> [Brief]: Transcribe only the part of the listing below that begins at the line containing "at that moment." and runs to its final line, keeping both ends.

> [Exercise input]:
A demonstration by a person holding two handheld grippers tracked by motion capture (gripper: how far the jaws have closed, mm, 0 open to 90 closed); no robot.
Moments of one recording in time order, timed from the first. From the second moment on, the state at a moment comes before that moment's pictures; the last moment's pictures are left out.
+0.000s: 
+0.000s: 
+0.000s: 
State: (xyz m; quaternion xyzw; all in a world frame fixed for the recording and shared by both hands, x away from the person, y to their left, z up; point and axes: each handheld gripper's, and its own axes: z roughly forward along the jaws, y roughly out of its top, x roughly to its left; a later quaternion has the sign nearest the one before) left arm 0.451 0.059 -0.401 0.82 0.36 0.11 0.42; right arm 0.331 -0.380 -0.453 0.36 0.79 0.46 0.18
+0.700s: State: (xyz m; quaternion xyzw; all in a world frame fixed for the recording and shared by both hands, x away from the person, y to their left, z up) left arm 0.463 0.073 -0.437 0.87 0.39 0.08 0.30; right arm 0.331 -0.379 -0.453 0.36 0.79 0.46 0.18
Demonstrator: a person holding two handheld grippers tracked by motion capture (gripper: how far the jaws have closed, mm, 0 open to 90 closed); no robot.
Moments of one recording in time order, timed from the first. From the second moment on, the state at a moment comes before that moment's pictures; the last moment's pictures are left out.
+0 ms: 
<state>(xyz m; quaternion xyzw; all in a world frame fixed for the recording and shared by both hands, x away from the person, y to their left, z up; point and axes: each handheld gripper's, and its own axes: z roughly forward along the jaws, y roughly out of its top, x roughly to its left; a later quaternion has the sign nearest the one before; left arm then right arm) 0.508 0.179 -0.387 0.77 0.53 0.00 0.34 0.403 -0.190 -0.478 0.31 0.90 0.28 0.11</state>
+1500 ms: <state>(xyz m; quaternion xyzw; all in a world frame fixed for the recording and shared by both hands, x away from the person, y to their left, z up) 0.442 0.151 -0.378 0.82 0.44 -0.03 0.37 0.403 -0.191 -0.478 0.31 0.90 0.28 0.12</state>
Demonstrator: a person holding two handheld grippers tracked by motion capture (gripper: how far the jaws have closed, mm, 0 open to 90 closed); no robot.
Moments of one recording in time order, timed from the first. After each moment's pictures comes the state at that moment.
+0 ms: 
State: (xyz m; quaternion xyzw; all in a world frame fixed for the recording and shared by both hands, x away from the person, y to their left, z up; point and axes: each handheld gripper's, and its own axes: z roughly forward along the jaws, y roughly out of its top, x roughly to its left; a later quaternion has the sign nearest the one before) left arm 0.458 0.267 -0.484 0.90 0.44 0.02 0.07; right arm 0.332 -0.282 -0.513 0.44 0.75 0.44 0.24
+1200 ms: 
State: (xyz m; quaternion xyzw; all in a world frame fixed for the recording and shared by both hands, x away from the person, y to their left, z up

> [Response for this exercise]:
Moments of one recording in time order, timed from the first. After each moment's pictures comes the state at that moment.
+0 ms: 
State: (xyz m; quaternion xyzw; all in a world frame fixed for the recording and shared by both hands, x away from the person, y to their left, z up; point and axes: each handheld gripper's, and its own axes: z roughly forward along the jaws, y roughly out of its top, x roughly to its left; a later quaternion has the sign nearest the one before) left arm 0.458 0.267 -0.484 0.90 0.44 0.02 0.07; right arm 0.332 -0.282 -0.513 0.44 0.75 0.44 0.24
+1200 ms: 
State: (xyz m; quaternion xyzw; all in a world frame fixed for the recording and shared by both hands, x away from the person, y to their left, z up

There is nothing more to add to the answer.